• [EXERCISE DIRECTIONS]
Only the lines of the data below from the one with "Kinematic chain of" through the one with "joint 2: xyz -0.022" are wanted. Repeat them exactly.

····················

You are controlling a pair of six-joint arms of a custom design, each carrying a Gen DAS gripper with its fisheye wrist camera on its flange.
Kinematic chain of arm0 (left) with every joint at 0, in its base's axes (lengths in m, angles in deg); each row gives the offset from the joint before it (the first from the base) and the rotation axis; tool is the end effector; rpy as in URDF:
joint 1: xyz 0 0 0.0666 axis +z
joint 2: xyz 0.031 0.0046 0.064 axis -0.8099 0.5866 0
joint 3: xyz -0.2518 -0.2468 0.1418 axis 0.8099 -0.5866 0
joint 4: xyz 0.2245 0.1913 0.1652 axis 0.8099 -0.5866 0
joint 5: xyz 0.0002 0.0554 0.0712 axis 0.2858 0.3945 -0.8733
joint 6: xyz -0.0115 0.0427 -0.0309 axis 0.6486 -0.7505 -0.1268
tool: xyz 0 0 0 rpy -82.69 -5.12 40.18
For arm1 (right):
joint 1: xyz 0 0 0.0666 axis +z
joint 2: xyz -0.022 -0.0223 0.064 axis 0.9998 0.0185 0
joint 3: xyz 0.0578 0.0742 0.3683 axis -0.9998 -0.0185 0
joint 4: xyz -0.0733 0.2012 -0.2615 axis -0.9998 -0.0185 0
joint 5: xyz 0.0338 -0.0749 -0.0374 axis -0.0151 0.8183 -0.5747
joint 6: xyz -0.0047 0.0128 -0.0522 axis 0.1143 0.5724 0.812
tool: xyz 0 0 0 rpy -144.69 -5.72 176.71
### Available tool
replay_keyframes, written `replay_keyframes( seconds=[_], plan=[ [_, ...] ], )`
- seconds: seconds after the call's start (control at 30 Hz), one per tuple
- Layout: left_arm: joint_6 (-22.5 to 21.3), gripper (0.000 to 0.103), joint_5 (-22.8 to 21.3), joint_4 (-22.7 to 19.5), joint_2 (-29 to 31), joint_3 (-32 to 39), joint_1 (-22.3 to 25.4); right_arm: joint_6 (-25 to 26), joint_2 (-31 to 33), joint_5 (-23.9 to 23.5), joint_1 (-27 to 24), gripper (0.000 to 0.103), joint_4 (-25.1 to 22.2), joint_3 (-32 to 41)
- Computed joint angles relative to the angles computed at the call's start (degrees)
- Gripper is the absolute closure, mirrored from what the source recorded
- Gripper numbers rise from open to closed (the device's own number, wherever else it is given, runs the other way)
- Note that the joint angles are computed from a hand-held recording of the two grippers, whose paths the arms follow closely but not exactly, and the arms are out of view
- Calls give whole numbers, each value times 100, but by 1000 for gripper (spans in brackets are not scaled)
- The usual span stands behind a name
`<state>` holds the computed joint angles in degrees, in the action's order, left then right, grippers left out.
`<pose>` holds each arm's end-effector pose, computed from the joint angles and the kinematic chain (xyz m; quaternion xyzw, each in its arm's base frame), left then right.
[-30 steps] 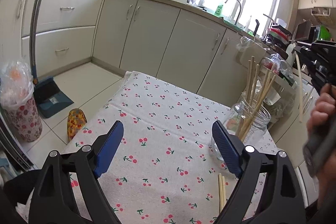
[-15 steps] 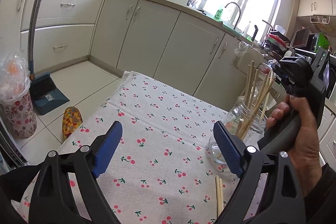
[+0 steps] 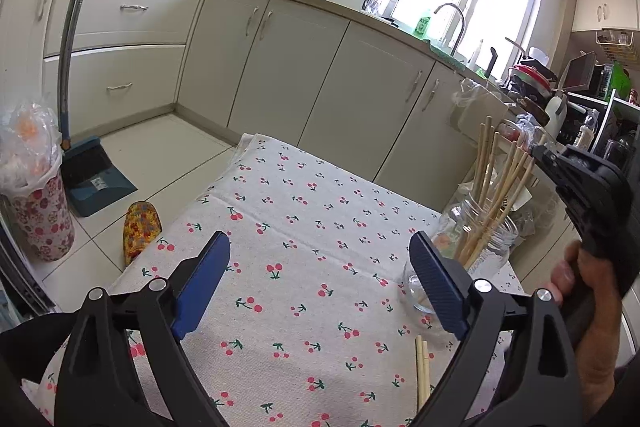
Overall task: Organize utensils
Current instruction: 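Lower the right tool's stick into the jar, then open the right tool and withdraw both tools from the jar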
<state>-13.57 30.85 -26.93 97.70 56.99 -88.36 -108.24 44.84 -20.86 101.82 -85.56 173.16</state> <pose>0.5192 -0.3245 0.3322 -0.2987 0.7965 -0.0348 0.5246 0.6480 0.1564 0.4235 -0.0369 0.7753 0.2579 0.5754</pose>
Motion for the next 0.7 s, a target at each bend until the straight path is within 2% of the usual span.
replay_keyframes(
  seconds=[0.07, 0.1, 0.13, 0.17, 0.23, 0.33, 0.43, 0.53, 0.7],
  plan=[
    [-12, 15, -24, -99, 24, 63, -9, 318, -128, -117, 14, 95, -174, -169],
    [-50, 14, -39, -177, 49, 128, -21, 483, -192, -208, 19, 91, -333, -233],
    [-86, 13, -17, -398, 107, 285, -32, 621, -228, -336, 15, 79, -542, -245],
    [-84, 13, 33, -647, 156, 441, -37, 717, -269, -392, 7, 73, -684, -278],
    [-12, 13, 113, -1145, 244, 746, -46, 810, -523, -477, -46, 73, -752, -613],
    [96, 10, 243, -2122, 412, 1372, -87, 901, -903, -555, -143, 73, -868, -1054],
    [157, 10, 131, -2793, 508, 1791, -189, 923, -1314, -635, -279, 68, -1087, -1504],
    [128, 9, 17, -3292, 527, 2104, -338, 957, -1764, -671, -408, 62, -1305, -2028],
    [168, 8, -213, -3947, 523, 2465, -636, 1073, -2343, -806, -570, 59, -1673, -2706]
  ],
)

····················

• [WRITTEN ANSWER]
Kinematic chain of arm0 (left) with every joint at 0, in its base's axes (lengths in m, angles in deg); each row gives the offset from the joint before it (the first from the base) and the rotation axis; tool is the end effector; rpy as in URDF:
joint 1: xyz 0 0 0.0666 axis +z
joint 2: xyz 0.031 0.0046 0.064 axis -0.8099 0.5866 0
joint 3: xyz -0.2518 -0.2468 0.1418 axis 0.8099 -0.5866 0
joint 4: xyz 0.2245 0.1913 0.1652 axis 0.8099 -0.5866 0
joint 5: xyz 0.0002 0.0554 0.0712 axis 0.2858 0.3945 -0.8733
joint 6: xyz -0.0115 0.0427 -0.0309 axis 0.6486 -0.7505 -0.1268
tool: xyz 0 0 0 rpy -82.69 -5.12 40.18
For arm1 (right):
joint 1: xyz 0 0 0.0666 axis +z
joint 2: xyz -0.022 -0.0223 0.064 axis 0.9998 0.0185 0

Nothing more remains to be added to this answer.